While our DIRLSH method may not consistently surpass all other methods in deepfake image recognition accuracy, it generally performs better than most in terms of accuracy, as illustrated in Figure 2. Our DIRLSH method exhibits significantly higher time efficiency compared with other methods, demonstrating swift deepfake image recognition, particularly in a big data context. Consequently, we contend that DIRLSH is the optimal choice when considering the overall performance metrics, which include both time efficiency and recognition accuracy.
5. Conclusion
In this paper, we proposed a novel approach to deepfake detection in the competitive industry using LSH combined with CNNs. The primary goal was to enhance the efficiency and accuracy of detecting manipulated media, particularly in scenarios where large datasets, such as videos, are analyzed in real-time. In concrete, our method utilizes CNNs to extract high-dimensional feature vectors from athletic celebrities images and videos, which are then processed by LSH to generate hash codes that allow for efficient nearest-neighbor searches in high-dimensional spaces. By mapping similar frames into the same hash buckets, our approach significantly speeds up the retrieval of matching frames, making it ideal for handling the large volumes of media generated in the competitive industry. Experimental results demonstrate that the proposed system achieves promising performance in terms of both accuracy and computational efficiency when compared to state-of-the-art methods.

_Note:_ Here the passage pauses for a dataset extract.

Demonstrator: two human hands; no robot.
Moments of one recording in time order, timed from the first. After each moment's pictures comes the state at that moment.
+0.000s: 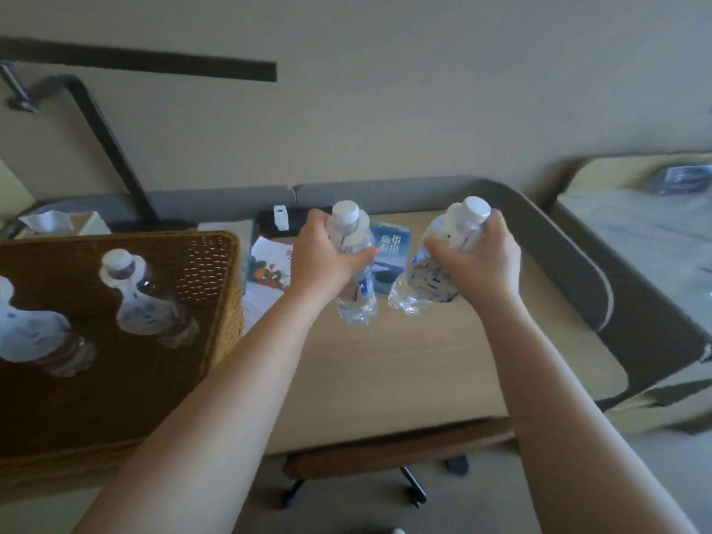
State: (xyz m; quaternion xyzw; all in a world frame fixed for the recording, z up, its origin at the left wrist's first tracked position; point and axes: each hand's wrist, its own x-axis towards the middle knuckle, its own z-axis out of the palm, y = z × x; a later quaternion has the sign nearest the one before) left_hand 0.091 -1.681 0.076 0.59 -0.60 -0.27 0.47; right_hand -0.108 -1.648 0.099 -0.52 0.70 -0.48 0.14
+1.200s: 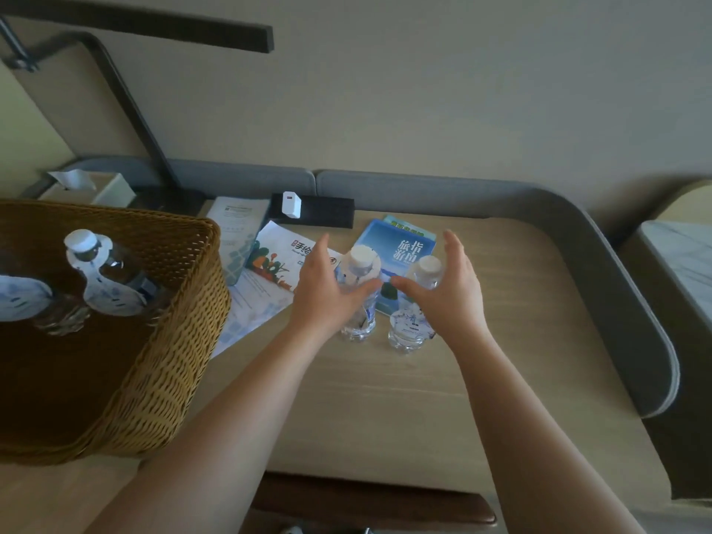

In the future work, we will further improve our proposal in this paper by introducing more context factors such as time and location. In addition, how to minimize the false-positive and false-negative probability incurred by the inherent limitation of LSH technique adopted in this paper is still another research topic that calls for intensive study in the future work.
Conflicts of Interest
The authors declare no conflicts of interest.
Funding
The authors have nothing to report.
Open Research
Data Availability Statement
The data that support the findings of this study are available from the corresponding author upon reasonable request.